● YOUR OBJECTIVE
Repeat every line from the line containing "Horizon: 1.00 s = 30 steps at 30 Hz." to the end of the data, exactly. Leave the pictures out.

═════ RAW DATA ═════

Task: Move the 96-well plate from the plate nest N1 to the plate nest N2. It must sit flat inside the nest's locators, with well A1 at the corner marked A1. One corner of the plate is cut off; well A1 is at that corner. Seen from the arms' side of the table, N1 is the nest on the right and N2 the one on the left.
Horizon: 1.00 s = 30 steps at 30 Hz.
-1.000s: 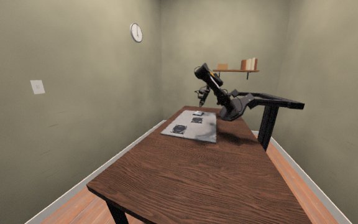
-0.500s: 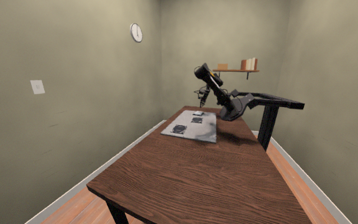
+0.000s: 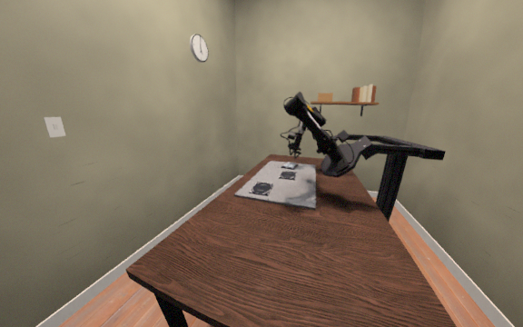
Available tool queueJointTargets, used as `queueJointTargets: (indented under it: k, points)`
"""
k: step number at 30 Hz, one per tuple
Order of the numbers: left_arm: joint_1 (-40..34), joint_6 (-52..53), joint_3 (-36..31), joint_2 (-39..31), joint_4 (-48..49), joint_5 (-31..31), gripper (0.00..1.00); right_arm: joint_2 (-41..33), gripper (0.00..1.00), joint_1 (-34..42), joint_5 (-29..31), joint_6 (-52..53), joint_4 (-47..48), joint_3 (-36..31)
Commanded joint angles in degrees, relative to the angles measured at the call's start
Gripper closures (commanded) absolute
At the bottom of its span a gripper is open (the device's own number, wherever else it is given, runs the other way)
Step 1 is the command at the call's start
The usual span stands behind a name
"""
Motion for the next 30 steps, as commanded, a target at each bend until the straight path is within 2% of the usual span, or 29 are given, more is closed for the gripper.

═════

● SOLVED PROBLEM
Horizon: 1.00 s = 30 steps at 30 Hz.
-1.000s: 
-0.500s: 
+0.000s: 
Available tool queueJointTargets, used as `queueJointTargets: (indented under it: k, points)`
"""
k: step number at 30 Hz, one per tuple
Order of the numbers: left_arm: joint_1 (-40..34), joint_6 (-52..53), joint_3 (-36..31), joint_2 (-39..31), joint_4 (-48..49), joint_5 (-31..31), gripper (0.00..1.00); right_arm: joint_2 (-41..33), gripper (0.00..1.00), joint_1 (-34..42), joint_5 (-29..31), joint_6 (-52..53), joint_4 (-47..48), joint_3 (-36..31)
Commanded joint angles in degrees, relative to the angles measured at the call's start
Gripper closures (commanded) absolute
At the bottom of its span a gripper is open (the device's own number, wherever else it is given, runs the other way)
Step 1 is the command at the call's start
The usual span stands behind a name
"""
Motion for the next 30 steps, as commanded, a target at each bend until the straight path is within 2% of the usual span, or 29 are given, more is closed for the gripper.

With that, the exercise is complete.